Growth and value are the center of an everlasting debate about how one structures an investment portfolio. The story goes that value outperforms growth, and the bubble and bust of 2000-2002 deepened this belief. While I’m not disputing the integrity of the long-term data around returns, there are some important issues to keep in mind.
The first relates to the nature of the universes themselves. In a naïve split of any stock market, the cheaper half is the value stocks while the richer half is the growth stocks, whether it’s by earnings or book. The cheaper half tends to have more inherently condensed valuations. After all, it can only go from the median to zero. In normal conditions, not that many stocks trade at only a few times earnings.
By contrast, growth valuations can be nearly infinitely dispersed. In near any market condition, there are some companies which trade on massive multiples of earnings or book, sometimes for good reasons, but often not. When one examines return streams, it pays to keep this in mind. Avoiding overvalued stocks is as important to active growth investors as avoiding value traps is to value managers. Many companies with huge valuations are offering only a picture of past success, not necessarily future success, and investing is about the future. With careful attention to valuation, there is no inherent reason why active growth investments would necessarily trail active or passive value approaches. I believe this may be less true for passive investors who often invest in some very expensive issues which are part of the index. As a result, one might be more cautious about passively investing in growth equities.
Today the stock market has unusually compressed valuations (see chart). Cheap and expensive stocks are converging in the center.

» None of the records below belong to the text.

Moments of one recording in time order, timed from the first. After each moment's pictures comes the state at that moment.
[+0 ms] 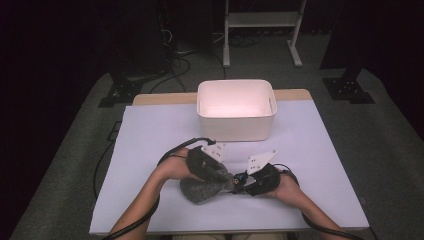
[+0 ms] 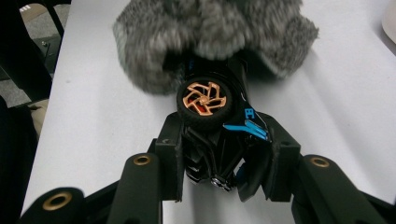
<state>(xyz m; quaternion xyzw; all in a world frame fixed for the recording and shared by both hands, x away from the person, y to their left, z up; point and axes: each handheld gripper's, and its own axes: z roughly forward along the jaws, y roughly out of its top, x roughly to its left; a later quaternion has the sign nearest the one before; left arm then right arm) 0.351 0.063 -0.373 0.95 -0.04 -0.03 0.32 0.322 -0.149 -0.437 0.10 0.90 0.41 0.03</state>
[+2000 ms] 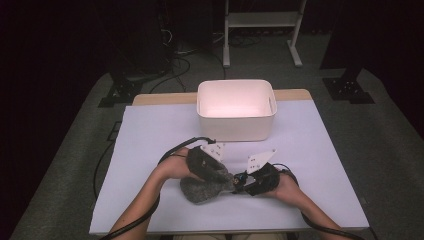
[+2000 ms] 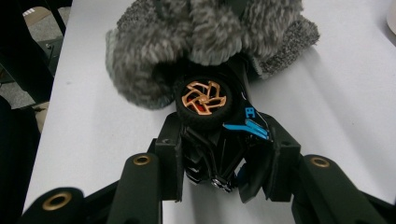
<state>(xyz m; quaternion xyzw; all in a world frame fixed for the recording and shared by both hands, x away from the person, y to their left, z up) 0.355 0.075 -0.375 0.94 -0.04 -0.04 0.33 0.325 -0.148 -0.439 0.11 0.90 0.42 0.02</state>
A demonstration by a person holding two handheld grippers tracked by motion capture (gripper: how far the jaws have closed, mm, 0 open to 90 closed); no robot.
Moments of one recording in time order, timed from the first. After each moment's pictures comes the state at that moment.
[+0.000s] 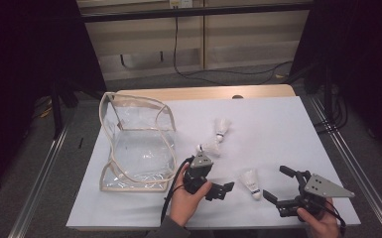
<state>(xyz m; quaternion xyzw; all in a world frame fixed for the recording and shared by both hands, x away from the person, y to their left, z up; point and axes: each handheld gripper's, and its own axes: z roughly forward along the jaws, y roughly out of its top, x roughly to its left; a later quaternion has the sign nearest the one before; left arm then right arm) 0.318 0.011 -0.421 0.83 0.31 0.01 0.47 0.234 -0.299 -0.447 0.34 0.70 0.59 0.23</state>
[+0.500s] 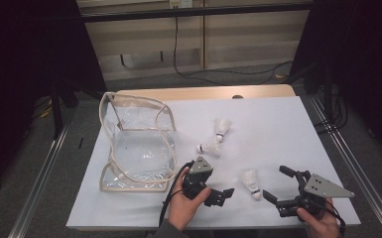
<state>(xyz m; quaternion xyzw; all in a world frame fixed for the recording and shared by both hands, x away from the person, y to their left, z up) 0.306 0.015 -0.424 0.83 0.29 0.00 0.48 0.234 -0.298 -0.447 0.34 0.70 0.59 0.24</state>
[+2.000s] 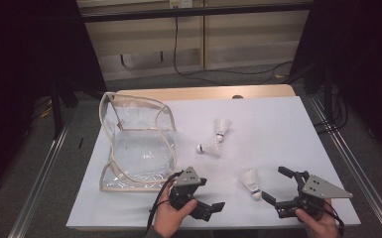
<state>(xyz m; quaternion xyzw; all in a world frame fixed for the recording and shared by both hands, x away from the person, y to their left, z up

This suggests a lack of interest in the longer-term prospects for anything, (or too much attention to the proximate), which as active investors we find foolish, but it also creates opportunities for us.

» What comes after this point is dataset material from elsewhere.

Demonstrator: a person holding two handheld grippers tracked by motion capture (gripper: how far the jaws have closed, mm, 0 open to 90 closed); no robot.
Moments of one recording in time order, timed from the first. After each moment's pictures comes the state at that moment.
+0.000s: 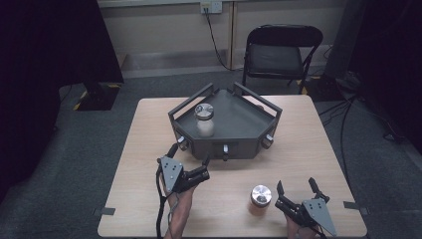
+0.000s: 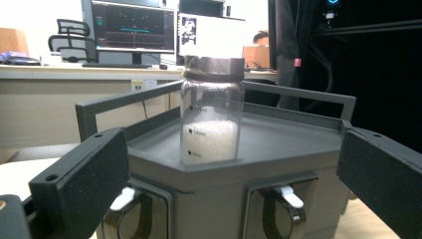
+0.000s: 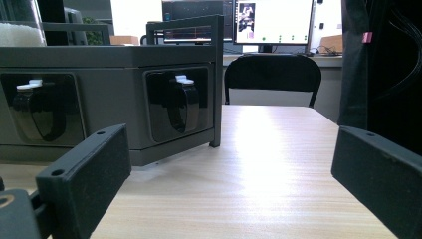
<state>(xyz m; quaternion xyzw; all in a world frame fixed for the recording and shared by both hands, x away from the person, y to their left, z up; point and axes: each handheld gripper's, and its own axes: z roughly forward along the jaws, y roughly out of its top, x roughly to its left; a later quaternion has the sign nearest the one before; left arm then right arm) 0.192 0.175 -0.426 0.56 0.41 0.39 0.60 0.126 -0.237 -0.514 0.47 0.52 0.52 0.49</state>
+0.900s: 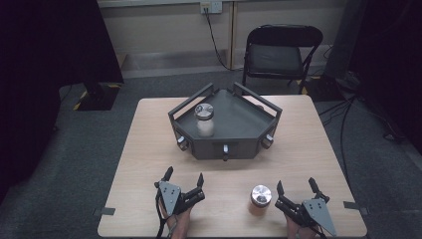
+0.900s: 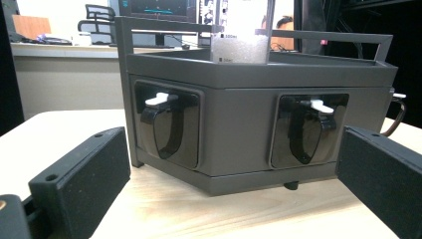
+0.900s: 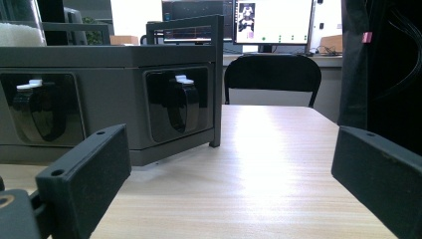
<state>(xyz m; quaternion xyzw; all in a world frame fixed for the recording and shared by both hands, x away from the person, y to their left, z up) 0.162 0.175 -0.491 0.55 0.44 0.42 0.57 0.126 -0.237 -0.514 0.47 0.52 0.52 0.49</state>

Market Valuations Are Unusually Compressed
Source: Goldman Sachs Research as of 9/30/12. The index measured is a proprietary database maintained by Goldman Sachs of 1,400 companies which comprise nearly 90% of the MSCI All Country World Index. These companies were then divided into four quartiles based on cash return to investors. The graph above measures the first and fourth quartiles by a ratio of each individual company’s Enterprise Value to Earnings Before Interest Taxes Depreciation and Amortization (EV/EBITDA), which is a proxy for the market valuation of a stock. Past performance does not guarantee future results.
We once read an interview with Eugene Fama (who, along with Ken French, developed the idea that there is a “value” effect) where he was asked why value indexes have so persistently outperformed growth indexes. His answer was that value stocks likely outperform because they are riskier. Higher risk therefore commands a return premium in the form of a lower entry price. In other words, investors tend to regard faster growing companies as less risky, so they bid prices up, in effect lowering the future returns.
In the current environment, “safer” businesses are valued similarly to those regarded as less safe. In this unusual environment, I believe allocating more towards growth is a rational thing to do.